– Тогда, моя дорогая, ты должна либо найти способ как-то перетерпеть присутствие своей матери, либо найти себе новое жилье, – сказала Элиза и весело посмотрела на меня, со скрытой усмешкой в левом уголке рта.
Я просто вздохнула и одним движением опустошила бокал.
– Мне нужно еще, – фыркнула я, а Элиза хихикнула.
– Ты не представляешь, как я тебя обожаю, – засмеялась она, и ее ледяные голубые глаза заблестели в свете люстры, свисавшей с потолка. Она взяла мой бокал и с сияющей улыбкой направилась к столику, на который организаторы концерта поставили новые бокалы с пуншем.

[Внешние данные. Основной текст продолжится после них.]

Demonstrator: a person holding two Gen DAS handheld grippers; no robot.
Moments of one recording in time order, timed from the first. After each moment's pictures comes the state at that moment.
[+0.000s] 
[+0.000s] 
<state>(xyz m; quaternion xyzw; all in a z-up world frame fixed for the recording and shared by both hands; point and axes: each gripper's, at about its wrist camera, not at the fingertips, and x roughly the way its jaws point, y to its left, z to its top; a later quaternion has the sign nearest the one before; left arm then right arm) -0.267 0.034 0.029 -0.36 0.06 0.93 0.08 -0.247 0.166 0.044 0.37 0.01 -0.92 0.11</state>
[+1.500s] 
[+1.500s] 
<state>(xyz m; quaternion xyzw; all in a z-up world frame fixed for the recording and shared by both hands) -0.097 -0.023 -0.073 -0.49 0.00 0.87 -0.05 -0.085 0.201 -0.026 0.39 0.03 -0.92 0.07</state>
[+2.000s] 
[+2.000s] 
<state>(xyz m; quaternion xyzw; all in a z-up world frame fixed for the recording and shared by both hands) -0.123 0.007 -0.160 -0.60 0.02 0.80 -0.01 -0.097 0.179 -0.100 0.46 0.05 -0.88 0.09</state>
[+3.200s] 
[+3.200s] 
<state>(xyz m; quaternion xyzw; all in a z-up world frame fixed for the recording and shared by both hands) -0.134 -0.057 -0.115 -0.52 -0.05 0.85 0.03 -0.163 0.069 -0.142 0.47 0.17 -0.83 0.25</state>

Я выпила еще два бокала, выслушала жалобы Элизы на моду нынешнего времени и после концерта взяла записку с названиями книг, которые ей были нужны для учебы и которые я могла для нее достать.
* * *
Мое настроение во вторник утром было не лучшим. Во-первых, это было связано с тремя бокалами пунша, которые сейчас сдавливали мою голову, а во-вторых, с моей матерью, которая всегда была ранней пташкой и с того момента, как я спустилась по лестнице к завтраку и еще не вышла из дома, продолжала разговаривать со мной. Каким чудесным был вчерашний вечер, как изысканно были одеты люди в Лондоне, как приятно с ними было разговаривать и что сегодня вечером мы обязательно должны снова куда-нибудь пойти.
Я никогда не видела свою мать настолько энергичной. Сельская жизнь не давала много поводов шикарно одеться, а количество людей, которых можно было встретить на таких мероприятиях, ограничивалось небольшим количеством семей.
Моя мать уже планировала наш гардероб на сегодняшний вечер, и даже тетя Лиллиан, казалось, была совершенно спокойна, потому что у нее наконец появилась компания в лице моей матери, которая так же, как и она, любила выходить в свет.
Я упомянула, что подумываю отказаться от участия в том, что бы они ни задумали, и они хихикнули, словно я пошутила. Мама сказала, чтобы я не нагнетала, а тетя Лиллиан шутливо назвала меня ворчуньей и отругала за то, что я, в отличие от мамы, на прошлой неделе ни разу не предложила ей куда-нибудь сходить.
– Да, она такая. Ее нужно заставлять радоваться, – сказала мама тете Лиллиан, чем разозлила меня. Как можно в такой ранний час быть такой бодрой?!
Я молча съела свой тост с запеченными бобами и три пряных кекса, хотя меня все еще тошнило от чрезмерного удовольствия – от вчерашнего пунша. Но еда успокоила меня, и я выбежала из дома еще до того, как пришло время.
Это было просто невозможно выдержать. Мне не нравились напористость и непонимание матери. Но это, когда она с чрезмерной энергией планировала все мое свободное время, стало совсем неприемлемым.